> [Your assignment] Output only an exact transcription of the line containing "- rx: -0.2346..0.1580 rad" and all lines that follow it in the data below.
++++++++++
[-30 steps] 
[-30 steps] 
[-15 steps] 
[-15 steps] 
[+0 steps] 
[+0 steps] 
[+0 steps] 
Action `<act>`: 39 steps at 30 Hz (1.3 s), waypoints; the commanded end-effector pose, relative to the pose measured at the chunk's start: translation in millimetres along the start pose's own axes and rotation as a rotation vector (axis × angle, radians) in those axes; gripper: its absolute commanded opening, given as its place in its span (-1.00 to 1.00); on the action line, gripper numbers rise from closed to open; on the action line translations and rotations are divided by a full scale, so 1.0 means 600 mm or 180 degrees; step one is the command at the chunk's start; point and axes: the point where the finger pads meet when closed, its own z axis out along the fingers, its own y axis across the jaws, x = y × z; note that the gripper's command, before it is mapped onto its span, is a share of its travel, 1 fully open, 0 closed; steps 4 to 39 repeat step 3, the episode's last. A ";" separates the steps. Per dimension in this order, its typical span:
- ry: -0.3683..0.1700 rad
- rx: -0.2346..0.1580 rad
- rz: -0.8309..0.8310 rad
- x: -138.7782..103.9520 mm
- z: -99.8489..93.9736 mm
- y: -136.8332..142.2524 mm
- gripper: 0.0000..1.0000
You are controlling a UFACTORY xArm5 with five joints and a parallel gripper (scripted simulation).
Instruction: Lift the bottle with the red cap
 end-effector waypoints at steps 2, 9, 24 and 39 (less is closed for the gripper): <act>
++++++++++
> [Output of the task]
- rx: -0.2346..0.1580 rad
- rz: -0.8309..0.8310 rad
- x: -138.7782..103.9520 mm
- z: -99.8489..93.9736 mm
- y: -136.8332..142.2524 mm
- gripper: 0.0000..1.0000
You are controlling a UFACTORY xArm5 with five joints and a parallel gripper (scripted simulation).
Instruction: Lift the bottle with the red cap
 end-effector waypoints at steps 2, 9, 24 and 39 (less is closed for the gripper): <act>

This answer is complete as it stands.